### Exercise
Pictures aside, restate the records below exactly as written.

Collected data
....................

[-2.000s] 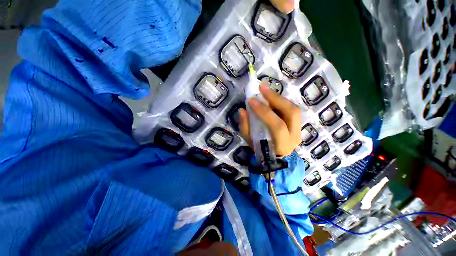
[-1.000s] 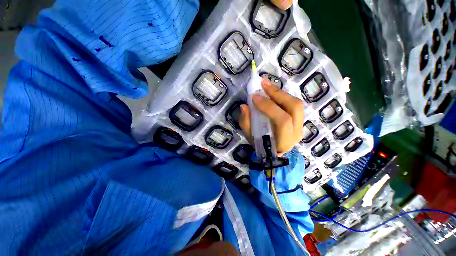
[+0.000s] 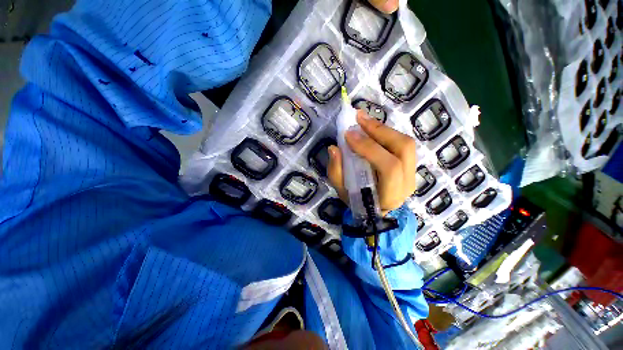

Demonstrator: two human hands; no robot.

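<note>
My right hand (image 3: 379, 160) holds a white pen-like dispensing syringe (image 3: 355, 154) with a black rear fitting. Its pale-yellow tip is at the lower right rim of a black rounded-square watch housing (image 3: 320, 72); contact cannot be told. The housing lies in a whitish blister tray (image 3: 236, 123) with rows of similar housings, set slanting before me. My hand and the syringe hide part of the middle rows. Of my left hand (image 3: 386, 4) only a fingertip or thumb shows, gripping the tray's upper edge; the rest is cut off or hidden.
A beige tube (image 3: 391, 290) trails from the syringe along my sleeve. At lower right are a black controller (image 3: 514, 229) with a red display, a perforated blue panel (image 3: 478, 239) and a blue hose (image 3: 519, 307). Crumpled clear film (image 3: 529, 89) and another tray of housings (image 3: 570, 102) lie at right.
The syringe's rear end and my right hand have shifted slightly right. The tip has dipped a little from its position one second ago, staying by the same housing. The tray is almost unmoved.
</note>
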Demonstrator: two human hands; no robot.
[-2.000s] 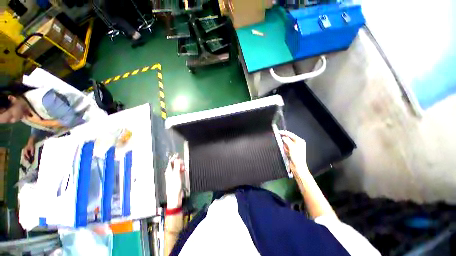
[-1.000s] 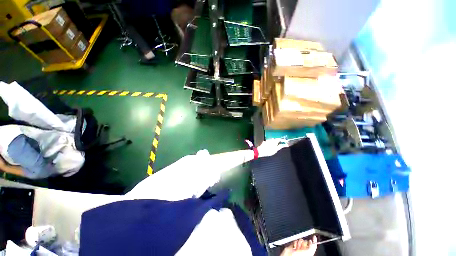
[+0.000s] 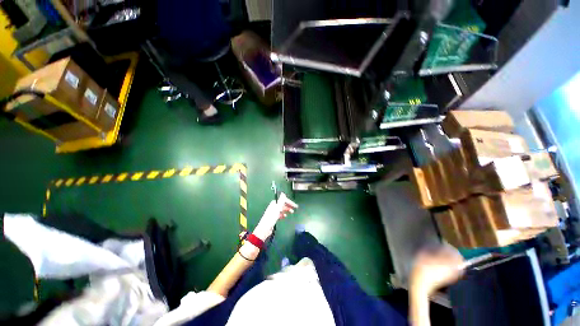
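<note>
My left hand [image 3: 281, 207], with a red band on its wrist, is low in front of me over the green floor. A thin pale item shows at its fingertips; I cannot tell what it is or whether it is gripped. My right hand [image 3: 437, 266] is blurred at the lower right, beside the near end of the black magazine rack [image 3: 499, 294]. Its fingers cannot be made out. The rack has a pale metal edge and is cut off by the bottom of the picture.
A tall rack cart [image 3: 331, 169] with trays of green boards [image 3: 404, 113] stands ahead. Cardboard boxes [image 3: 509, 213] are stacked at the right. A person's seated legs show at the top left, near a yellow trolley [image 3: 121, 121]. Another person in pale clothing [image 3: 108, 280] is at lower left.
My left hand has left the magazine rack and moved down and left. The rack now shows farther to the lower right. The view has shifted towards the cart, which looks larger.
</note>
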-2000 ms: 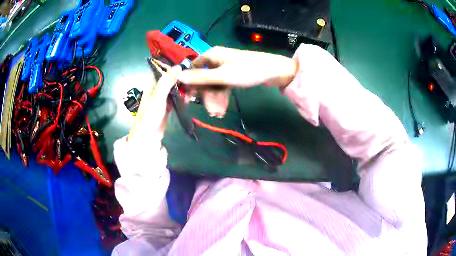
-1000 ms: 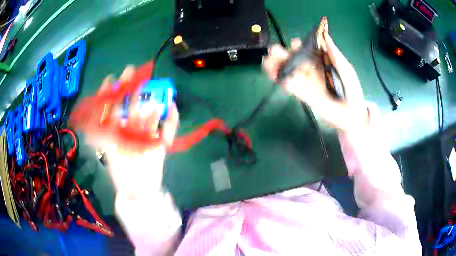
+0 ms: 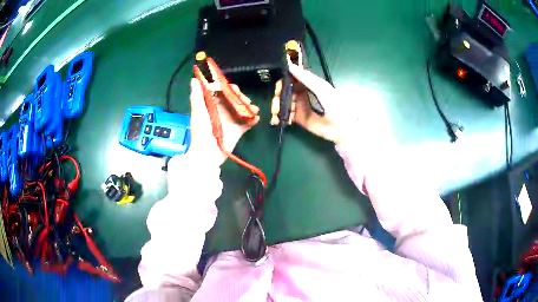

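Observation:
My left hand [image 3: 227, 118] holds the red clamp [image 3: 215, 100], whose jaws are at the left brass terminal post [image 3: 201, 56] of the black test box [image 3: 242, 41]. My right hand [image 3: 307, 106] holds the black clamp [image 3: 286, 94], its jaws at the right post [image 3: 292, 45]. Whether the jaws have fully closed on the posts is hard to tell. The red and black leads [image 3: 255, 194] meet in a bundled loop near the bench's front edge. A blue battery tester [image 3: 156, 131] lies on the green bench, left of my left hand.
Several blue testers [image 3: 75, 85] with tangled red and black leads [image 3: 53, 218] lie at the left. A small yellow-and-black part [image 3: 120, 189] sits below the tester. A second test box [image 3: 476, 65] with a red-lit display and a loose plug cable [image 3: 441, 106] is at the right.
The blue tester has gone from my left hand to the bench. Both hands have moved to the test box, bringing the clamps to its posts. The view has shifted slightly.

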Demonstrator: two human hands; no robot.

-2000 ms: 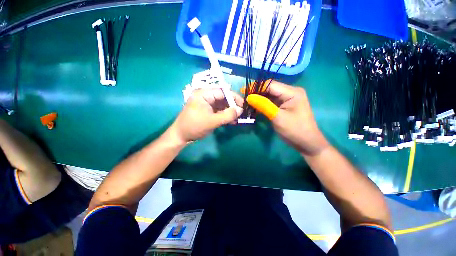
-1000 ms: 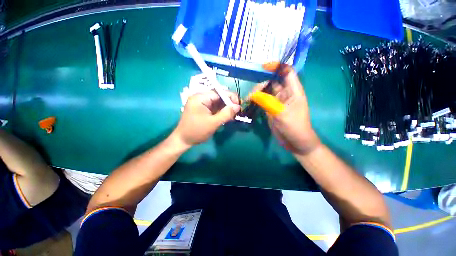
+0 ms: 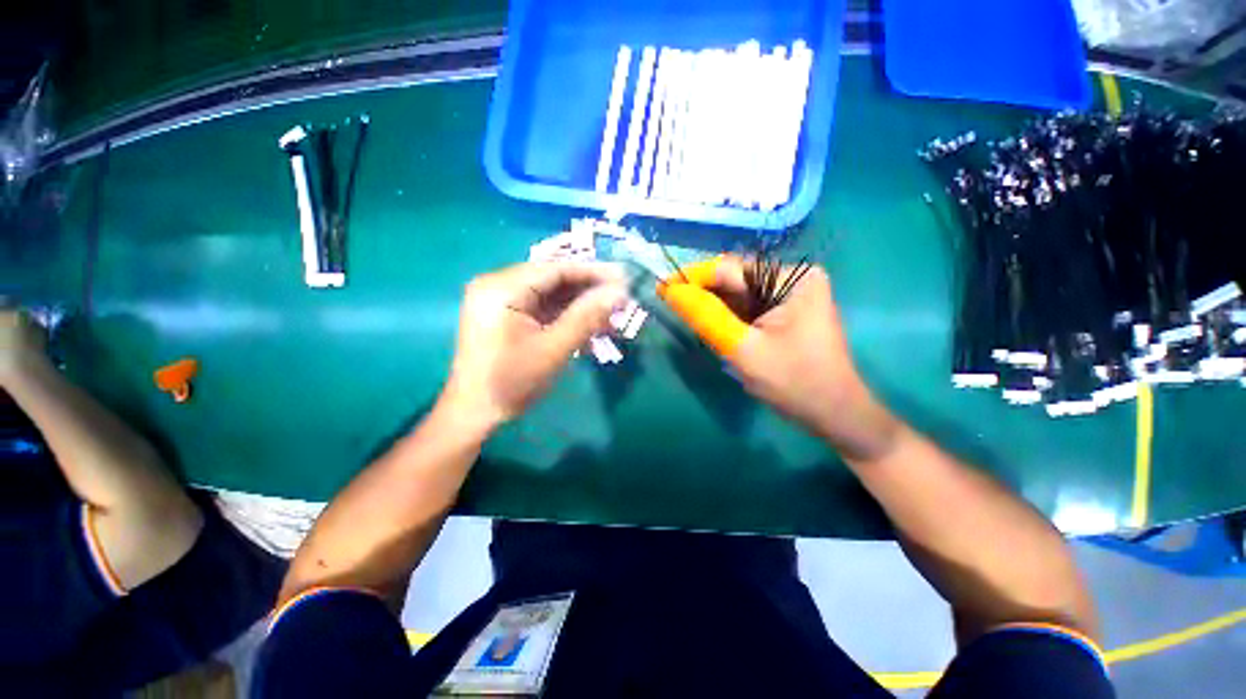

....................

### Answer for the task
[-2.000s] 
[-1.000s] 
[+0.000s] 

Demonstrator: two human hands; no robot.

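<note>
My right hand (image 3: 379, 160) holds a white pen-like dispensing syringe (image 3: 355, 154) with a black rear fitting. Its pale-yellow tip is at the lower right rim of a black rounded-square watch housing (image 3: 320, 72); contact cannot be told. The housing lies in a whitish blister tray (image 3: 236, 123) with rows of similar housings, set slanting before me. My hand and the syringe hide part of the middle rows. Of my left hand (image 3: 386, 4) only a fingertip or thumb shows, gripping the tray's upper edge; the rest is cut off or hidden.
A beige tube (image 3: 391, 290) trails from the syringe along my sleeve. At lower right are a black controller (image 3: 514, 229) with a red display, a perforated blue panel (image 3: 478, 239) and a blue hose (image 3: 519, 307). Crumpled clear film (image 3: 529, 89) and another tray of housings (image 3: 570, 102) lie at right.
The syringe's rear end and my right hand have shifted slightly right. The tip has dipped a little from its position one second ago, staying by the same housing. The tray is almost unmoved.
</note>
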Demonstrator: two human hands; no robot.
[-2.000s] 
[-1.000s] 
[+0.000s] 
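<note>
My left hand [image 3: 281, 207], with a red band on its wrist, is low in front of me over the green floor. A thin pale item shows at its fingertips; I cannot tell what it is or whether it is gripped. My right hand [image 3: 437, 266] is blurred at the lower right, beside the near end of the black magazine rack [image 3: 499, 294]. Its fingers cannot be made out. The rack has a pale metal edge and is cut off by the bottom of the picture.
A tall rack cart [image 3: 331, 169] with trays of green boards [image 3: 404, 113] stands ahead. Cardboard boxes [image 3: 509, 213] are stacked at the right. A person's seated legs show at the top left, near a yellow trolley [image 3: 121, 121]. Another person in pale clothing [image 3: 108, 280] is at lower left.
My left hand has left the magazine rack and moved down and left. The rack now shows farther to the lower right. The view has shifted towards the cart, which looks larger.
</note>
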-2000 ms: 
-1000 ms: 
+0 ms: 

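Observation:
My left hand [image 3: 227, 118] holds the red clamp [image 3: 215, 100], whose jaws are at the left brass terminal post [image 3: 201, 56] of the black test box [image 3: 242, 41]. My right hand [image 3: 307, 106] holds the black clamp [image 3: 286, 94], its jaws at the right post [image 3: 292, 45]. Whether the jaws have fully closed on the posts is hard to tell. The red and black leads [image 3: 255, 194] meet in a bundled loop near the bench's front edge. A blue battery tester [image 3: 156, 131] lies on the green bench, left of my left hand.
Several blue testers [image 3: 75, 85] with tangled red and black leads [image 3: 53, 218] lie at the left. A small yellow-and-black part [image 3: 120, 189] sits below the tester. A second test box [image 3: 476, 65] with a red-lit display and a loose plug cable [image 3: 441, 106] is at the right.
The blue tester has gone from my left hand to the bench. Both hands have moved to the test box, bringing the clamps to its posts. The view has shifted slightly.
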
Demonstrator: two human hands; no robot.

-2000 ms: 
-1000 ms: 
+0 ms: 

What appears above is the complete answer to the exercise.